Restate word for word the line containing "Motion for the" and each line that follows it, through the last line below, and nothing else.
[Opening Recorded data section]
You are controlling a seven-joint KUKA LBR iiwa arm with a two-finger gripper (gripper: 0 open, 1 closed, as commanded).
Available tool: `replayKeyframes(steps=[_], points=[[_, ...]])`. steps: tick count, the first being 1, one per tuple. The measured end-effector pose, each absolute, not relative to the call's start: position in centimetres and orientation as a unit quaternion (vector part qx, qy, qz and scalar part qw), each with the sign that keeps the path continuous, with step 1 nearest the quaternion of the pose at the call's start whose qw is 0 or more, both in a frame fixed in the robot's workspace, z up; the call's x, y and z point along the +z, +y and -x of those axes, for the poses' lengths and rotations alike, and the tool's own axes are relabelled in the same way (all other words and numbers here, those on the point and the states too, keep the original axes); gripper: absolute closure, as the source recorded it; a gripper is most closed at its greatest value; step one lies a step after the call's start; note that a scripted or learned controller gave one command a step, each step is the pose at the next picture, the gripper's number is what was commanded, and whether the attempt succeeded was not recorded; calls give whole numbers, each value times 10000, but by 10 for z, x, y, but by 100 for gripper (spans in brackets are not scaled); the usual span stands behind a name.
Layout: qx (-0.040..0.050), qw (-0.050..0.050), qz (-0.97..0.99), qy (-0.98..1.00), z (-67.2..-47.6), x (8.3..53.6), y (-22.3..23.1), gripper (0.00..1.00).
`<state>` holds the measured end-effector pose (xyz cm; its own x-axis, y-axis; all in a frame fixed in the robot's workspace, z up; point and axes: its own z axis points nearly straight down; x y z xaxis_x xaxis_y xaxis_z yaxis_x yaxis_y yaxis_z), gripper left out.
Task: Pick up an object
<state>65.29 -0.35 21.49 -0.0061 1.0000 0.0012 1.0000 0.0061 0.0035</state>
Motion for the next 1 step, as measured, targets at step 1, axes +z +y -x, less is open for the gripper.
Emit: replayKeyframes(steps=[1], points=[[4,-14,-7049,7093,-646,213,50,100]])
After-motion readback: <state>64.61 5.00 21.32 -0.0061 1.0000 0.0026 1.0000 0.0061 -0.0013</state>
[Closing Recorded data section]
## Task solution
Motion for the next 1 step, as measured, targets at step 1, axes +z +y -x, less is open for the gripper.
Emit: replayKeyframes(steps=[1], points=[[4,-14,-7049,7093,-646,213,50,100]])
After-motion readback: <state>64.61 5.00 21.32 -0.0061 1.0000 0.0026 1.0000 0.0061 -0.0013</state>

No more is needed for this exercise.